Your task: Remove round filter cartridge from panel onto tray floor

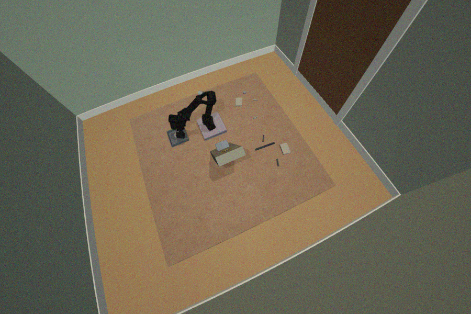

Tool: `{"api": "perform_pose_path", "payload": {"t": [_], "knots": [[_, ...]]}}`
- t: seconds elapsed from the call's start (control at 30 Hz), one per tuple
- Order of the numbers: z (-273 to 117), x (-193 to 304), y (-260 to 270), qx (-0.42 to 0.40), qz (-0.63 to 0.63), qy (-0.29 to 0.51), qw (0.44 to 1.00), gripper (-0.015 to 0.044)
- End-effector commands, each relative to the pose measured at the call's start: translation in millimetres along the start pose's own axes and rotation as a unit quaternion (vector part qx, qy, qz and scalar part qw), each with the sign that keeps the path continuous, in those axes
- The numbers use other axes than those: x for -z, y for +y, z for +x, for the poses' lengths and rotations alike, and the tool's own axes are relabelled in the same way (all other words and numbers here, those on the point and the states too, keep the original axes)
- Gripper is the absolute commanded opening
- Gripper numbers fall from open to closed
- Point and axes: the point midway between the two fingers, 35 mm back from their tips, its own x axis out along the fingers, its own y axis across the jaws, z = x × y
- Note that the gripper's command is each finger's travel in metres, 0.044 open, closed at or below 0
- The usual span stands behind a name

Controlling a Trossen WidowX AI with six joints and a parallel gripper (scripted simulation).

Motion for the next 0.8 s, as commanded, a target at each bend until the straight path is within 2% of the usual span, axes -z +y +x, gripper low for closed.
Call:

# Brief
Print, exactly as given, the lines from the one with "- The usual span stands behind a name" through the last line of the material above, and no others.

# Problem solution
- The usual span stands behind a name

Controlling a Trossen WidowX AI with six joints and a parallel gripper (scripted simulation).

Motion for the next 0.8 s, as commanded, a target at each bend until the straight path is within 2% of the usual span, axes -z +y +x, gripper low for closed.
Call:

The exercise is done.